» **Task description**
Give back exactly the lines of the material below, starting with the line with "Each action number" and going on through the line with "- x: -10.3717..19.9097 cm".
_ _ _ _ _ _ _
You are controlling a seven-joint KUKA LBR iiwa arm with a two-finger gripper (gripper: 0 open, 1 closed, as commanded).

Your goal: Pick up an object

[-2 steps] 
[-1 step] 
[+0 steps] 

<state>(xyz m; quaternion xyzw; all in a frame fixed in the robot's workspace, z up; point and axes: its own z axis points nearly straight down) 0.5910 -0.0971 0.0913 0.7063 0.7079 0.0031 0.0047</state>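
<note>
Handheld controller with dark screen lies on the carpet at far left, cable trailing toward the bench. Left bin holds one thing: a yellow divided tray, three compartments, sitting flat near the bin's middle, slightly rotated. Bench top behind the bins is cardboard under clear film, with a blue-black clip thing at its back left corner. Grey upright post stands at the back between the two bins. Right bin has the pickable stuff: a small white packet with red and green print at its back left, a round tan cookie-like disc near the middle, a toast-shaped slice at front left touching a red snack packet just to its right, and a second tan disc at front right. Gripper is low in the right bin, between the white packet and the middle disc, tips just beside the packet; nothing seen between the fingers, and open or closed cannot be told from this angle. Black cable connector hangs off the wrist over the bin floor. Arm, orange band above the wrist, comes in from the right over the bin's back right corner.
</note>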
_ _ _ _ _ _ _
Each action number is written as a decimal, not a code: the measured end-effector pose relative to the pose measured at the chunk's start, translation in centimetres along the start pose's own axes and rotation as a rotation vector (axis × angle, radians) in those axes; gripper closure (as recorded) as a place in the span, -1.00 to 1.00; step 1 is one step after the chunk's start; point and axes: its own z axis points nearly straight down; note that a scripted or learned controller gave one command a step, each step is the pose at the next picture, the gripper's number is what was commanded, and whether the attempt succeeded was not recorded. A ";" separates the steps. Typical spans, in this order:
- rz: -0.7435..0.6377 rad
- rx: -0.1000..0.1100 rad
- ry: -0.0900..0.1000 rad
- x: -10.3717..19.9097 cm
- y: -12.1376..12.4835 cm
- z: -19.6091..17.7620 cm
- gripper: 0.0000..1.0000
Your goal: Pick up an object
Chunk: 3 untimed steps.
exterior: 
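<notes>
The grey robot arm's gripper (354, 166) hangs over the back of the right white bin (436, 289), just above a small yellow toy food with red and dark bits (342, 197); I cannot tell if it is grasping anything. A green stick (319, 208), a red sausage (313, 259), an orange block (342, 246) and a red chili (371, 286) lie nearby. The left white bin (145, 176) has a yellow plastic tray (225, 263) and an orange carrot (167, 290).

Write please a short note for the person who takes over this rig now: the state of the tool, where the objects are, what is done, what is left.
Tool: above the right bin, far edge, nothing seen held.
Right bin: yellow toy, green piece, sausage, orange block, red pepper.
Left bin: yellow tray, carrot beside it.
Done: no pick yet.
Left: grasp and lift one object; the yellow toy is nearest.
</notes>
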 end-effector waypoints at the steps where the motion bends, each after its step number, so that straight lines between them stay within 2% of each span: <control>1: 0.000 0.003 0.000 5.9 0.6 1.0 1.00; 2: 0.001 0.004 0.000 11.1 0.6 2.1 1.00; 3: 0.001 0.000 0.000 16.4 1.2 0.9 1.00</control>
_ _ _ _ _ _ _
» **Output of the exercise**
Each action number is written as a decimal, not a code: the measured end-effector pose relative to the pose measured at the chunk's start, translation in centimetres along the start pose's own axes and rotation as a rotation vector (axis × angle, radians) in those axes; gripper closure (as recorded) as a place in the span, -1.00 to 1.00; step 1 is one step after the chunk's start; point and axes: its own z axis points nearly straight down; note that a scripted or learned controller gave one command a step, each step is the pose at the next picture, the gripper's number is what was commanded, and whether the attempt succeeded was not recorded. A ";" separates the steps. Typical spans, in this order:
- rz: -0.7435..0.6377 rad
- rx: -0.1000..0.1100 rad
- ry: -0.0900..0.1000 rad
- x: -10.3717..19.9097 cm

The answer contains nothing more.